Пантеон, оказывается, включает нескольких богов: главенство отдано Рудо, богу-завоевателю, а рядом с ним Аэль – чистота, милосердие, духовность, изначальная мать и Сарон – бог познания. В часовне тихо и светло. На алтаре слегка подгнившие цветы для прикормки духов, дымят лампадки. На кольце под потолком висят на алых лентах и шумят под порывами ветра металлические пластины.
– Клятвы, – говорит Элизабет, глядя на эти необычные украшения. – Много же их сюда навесили.
– Что? – переспрашиваю я. – Клятвы?
– Ох, – вздыхает она, утомленная моей амнезией. – Эти пластины продаются в храме. Когда кто-то о чем-то хочет попросить богов, то дает взамен клятву.
Интересно.
Узнать бы об этом подробнее, но сильно раскрывать перед Элизабет свою неосведомленность пока не хочется, я и так много себе позволила.
– Надо пройти по всем комнатам в замке, – говорю я, – и посмотреть, что нужно починить.
– Зачем? – удивленно спрашивает фрейлина.
– Нужно выделить на это деньги, – говорю очевидное, – чтобы привести замок в порядок.
– Разве мы должны этим заниматься? – удивленно и даже оскорбленно тянет Элизабет.
Вздыхаю.
Она еще более оторвана от реальности, чем я. Конечно, должны. Кто же еще это будет делать?
– Со временем придется поехать в деревню, – сообщаю я.
– Что? – изумленно восклицает фрейлина. – Но ты, Анна, аристократка, супруга императора. Ты не можешь… Это позор…

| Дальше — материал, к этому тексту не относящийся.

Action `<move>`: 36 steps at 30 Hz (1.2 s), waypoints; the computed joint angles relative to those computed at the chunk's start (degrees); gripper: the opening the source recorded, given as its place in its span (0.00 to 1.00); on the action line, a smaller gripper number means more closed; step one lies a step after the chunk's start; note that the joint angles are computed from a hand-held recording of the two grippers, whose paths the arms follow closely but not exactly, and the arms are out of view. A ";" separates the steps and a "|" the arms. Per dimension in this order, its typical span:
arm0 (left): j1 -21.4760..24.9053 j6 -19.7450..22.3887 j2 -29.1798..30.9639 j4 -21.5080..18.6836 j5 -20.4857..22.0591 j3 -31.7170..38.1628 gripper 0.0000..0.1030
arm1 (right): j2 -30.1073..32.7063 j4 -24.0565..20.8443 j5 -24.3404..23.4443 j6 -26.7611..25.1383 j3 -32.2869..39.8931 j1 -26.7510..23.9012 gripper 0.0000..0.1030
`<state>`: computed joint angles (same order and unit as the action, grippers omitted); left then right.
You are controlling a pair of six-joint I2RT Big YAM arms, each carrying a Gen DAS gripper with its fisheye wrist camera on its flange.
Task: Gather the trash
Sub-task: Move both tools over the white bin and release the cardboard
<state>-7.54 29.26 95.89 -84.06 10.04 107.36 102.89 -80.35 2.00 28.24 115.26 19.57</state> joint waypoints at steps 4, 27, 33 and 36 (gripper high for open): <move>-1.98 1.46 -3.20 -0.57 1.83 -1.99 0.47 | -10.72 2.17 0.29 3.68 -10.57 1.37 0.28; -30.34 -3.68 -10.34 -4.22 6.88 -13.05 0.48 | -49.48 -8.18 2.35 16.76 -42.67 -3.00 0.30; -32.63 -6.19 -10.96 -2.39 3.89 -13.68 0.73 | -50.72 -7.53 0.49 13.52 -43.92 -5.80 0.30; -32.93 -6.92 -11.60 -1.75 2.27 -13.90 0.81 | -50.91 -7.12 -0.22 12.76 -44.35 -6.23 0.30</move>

– Позор? – поворачиваю к ней голову и вскидываю бровь.
– Он изгнал тебя, ты не понимаешь? Твое положение отвергнутой женщины… чужестранки… оно унизительно! И ты рискнешь выйти из замка? Поедешь туда, чтобы на тебя смотрели?
Снова вздыхаю – на этот раз протяжно и обреченно. Поеду обязательно. И дело тут не в моем упрямстве, а в сроке, который озвучил Реиган. Спустя месяц он приедет и стребует с меня супружеский долг, а не хочу. И более того, не буду. Мне нужны пути отступления, а без знания своих возможностей, у меня не хватит сил.
Кстати, о возможностях…
– Сколько у меня денег, Элизабет?
Фрейлина краснеет, потом бледнеет – в общем, семафорит всеми цветами радуги. Не к добру.
– Его высочество выделил тебе на личные нужды двенадцать тысяч саваев, на прислугу – тысячу, на свиту – пять тысяч, на содержание дома и обеспечение – двадцать тысяч в год.
– Разово на год?
Элизабет кивает. Значит, в ее обязанности теперь входит ведение моей бухгалтерии. И все деньги у нее? Вшиты в кружевные панталоны?
Фрейлина молча снимает с шеи ключ на цепочке и протягивает мне.
– Можешь пересчитать. В сундучке документ, подписанный его высочеством. Там все суммы указаны.
Ее лицо изумленно вытягивается, когда я так и делаю – забираю ключ. Видимо, прежде я делами вовсе не интересовалась, да и сильных ограничений не было, раз я успела даже в долги влезть.
– Но… но… – Элизабет изумленно тарахтит. – Зачем тебе деньги? Ты не должна ехать в эту деревню. Ты – чужая для них. Ты ненавидишь Эсмар. Сколько раз ты проклинала этих людей. Здесь все знают, что ты… – и ее рот вдруг кривится: – вела себя непристойно!
А я уже иду в дом, чтобы открыть волшебный сундучок, и Элизабет нервно торопиться за мной. Сундучок оказывается весомым, его приносит Софи и ставит передо мной. А я сажусь в кресло, склоняюсь и проворачиваю ключ в замке. Распахиваю крышку, а там – мама дорогая, мешочки с монетами, много купюр и драгоценности. И письмо с печатью и солидным росчерком. Написанное рукой скорее секретаря, нежели самого принца, но подпись его – резкая, размашистая и угловатая.
– Элизабет, – говорю недовольной фрейлине, которая поджимает от злости губы. – Разузнай у госпожи Ройс, что именно ей нужно из продуктов и утвари и сколько еще надо закупить свечей.
– Говорить с прислугой? – раздосадовано шипит фрейлина. – Они только и годны, чтобы приказы выполнять. Не наше это дело – интересоваться их заботами!
– А наше дело какое? – спрашиваю ее в лоб, тоже раздражаясь. – Крестиком вышивать? – сдвигаю ее в сторону. – Раз взялась расходы вести – веди, но деньги выдавать буду я. И я хочу знать, на что они тратятся, и сколько все это стоит.